Remus snorted a laugh that he barely concealed behind a bored hand. "She would, Pete, because you're a brown-noser where Herbology is concerned."

Not for the first time since June of last year, Sirius was listening in on the Marauder's conversation over breakfast.

But this time, he was given the privilege of sitting with them, instead of sitting eight students down.

Sirius cleared his throat, feeling uncomfortable with the conversation. "Sorry, why is Professor Sprout flocking to James?" he asked nervously, entirely out of the loop since his recent reinstatement into the friend group.

There was an obvious lull in conversation, no one wanting to be the one to fill him in. Graciously, James rolled his eyes and leaned over, quickly explaining. "I asked her for an extension on the essay and she gave it to me."

"Ah," Sirius said, face going hot in the aftermath of the explanation. For a while, no one said anything. All that could be heard was the scraping of their forks against plates and the noise from other students' conversations. It took several seconds for the boys to get back into the flow of conversation, and Sirius decided not to speak up again.


This sort of thing was to be expected, Sirius thought, but that didn't make him feel any better about it. He wished it didn't have to be awkward – wished that he knew everything the group discussed while he was gone – but he knew that wasn't possible. They'd bonded with each other while he was gone, holding tighter to one another and knitting themselves into a well oiled machine.


Sirius just had to wait for that machine to make room for him again. But it was hard.

The night prior, the one in the corridor, with mumbled confessions and repeated apologies, had gone better than Sirius could've ever expected. Remus didn't say he'd forgiven him, or that he wanted to get together, (which was fine for Sirius – he was already happy enough as it was to have Remus back,) but he did say they could try being friends again.

"I need time," he remembered Remus saying. "Let's just take it slow."

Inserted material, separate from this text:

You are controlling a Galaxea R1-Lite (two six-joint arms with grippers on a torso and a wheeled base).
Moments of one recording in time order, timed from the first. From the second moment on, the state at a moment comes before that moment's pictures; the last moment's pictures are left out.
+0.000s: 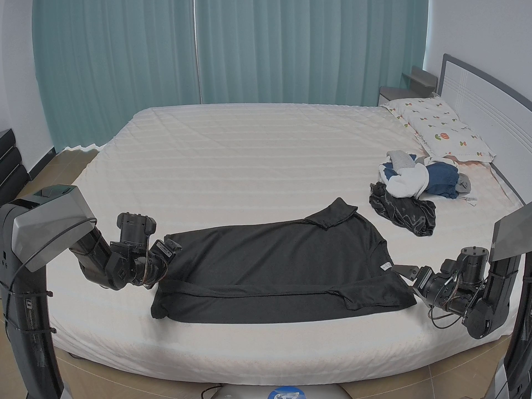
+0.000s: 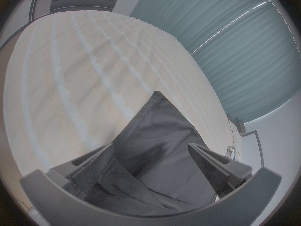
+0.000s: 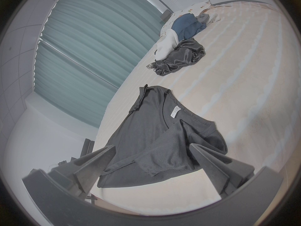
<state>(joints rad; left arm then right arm) -0.14 2.29 -0.93 -0.62 0.04 -1.01 0.06 2.24 -0.23 -1.55 0.28 0.79</state>
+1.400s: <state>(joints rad) -0.17 2.24 -0.84 -0.58 -0.09 -0.83 0.07 2.26 -0.21 -1.55 0.28 0.78</state>
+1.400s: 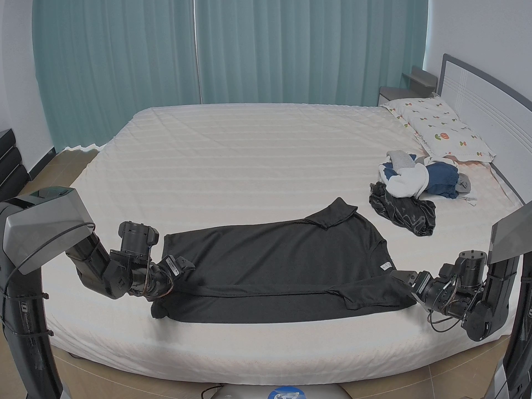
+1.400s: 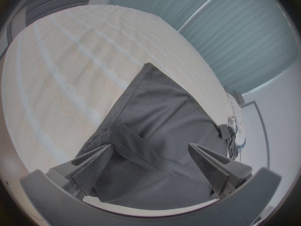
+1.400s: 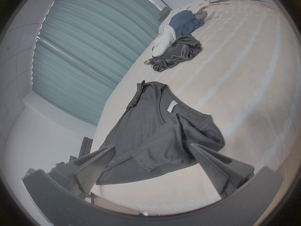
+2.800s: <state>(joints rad) -0.11 2.25 -0.86 -0.58 -0.14 -0.85 0.07 2.26 -0.20 -1.55 0.28 0.78</state>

He had, of course, been referring to taking their friendship slow. However, Sirius would sometimes let his imagination wander to a world in which he hadn't meant that. A world where Remus meant taking their relationship slow.

He imagined fleeting kisses pressed against fingertips, soft pulls to one another's waists, hands travelling lower than before, but only for a moment; only light, ephemeral touches that left unspoken promises in their wake.

But then, he'd catch Remus's eye across the table, and would know that wasn't what he meant at all. Remus meant that Sirius needed to take a step back; he wouldn't allow for holding hands in the library, or secret kisses in the dorm bathroom. Much less, kisses initiated by Remus in the Hogwarts corridors.

Those confused Sirius most of all. If Remus wanted to take things slow, Sirius hadn't a clue why he'd kissed him. Even more so, he hadn't a clue why Remus kissed him and then proceeded to tell him he didn't have feelings for him.

"Remus?" Sirius asked, plucking Remus's head off his shoulder and looking despairingly into his eyes. He hadn't expected the mournful look in them, and he immediately knew what Remus was about to say.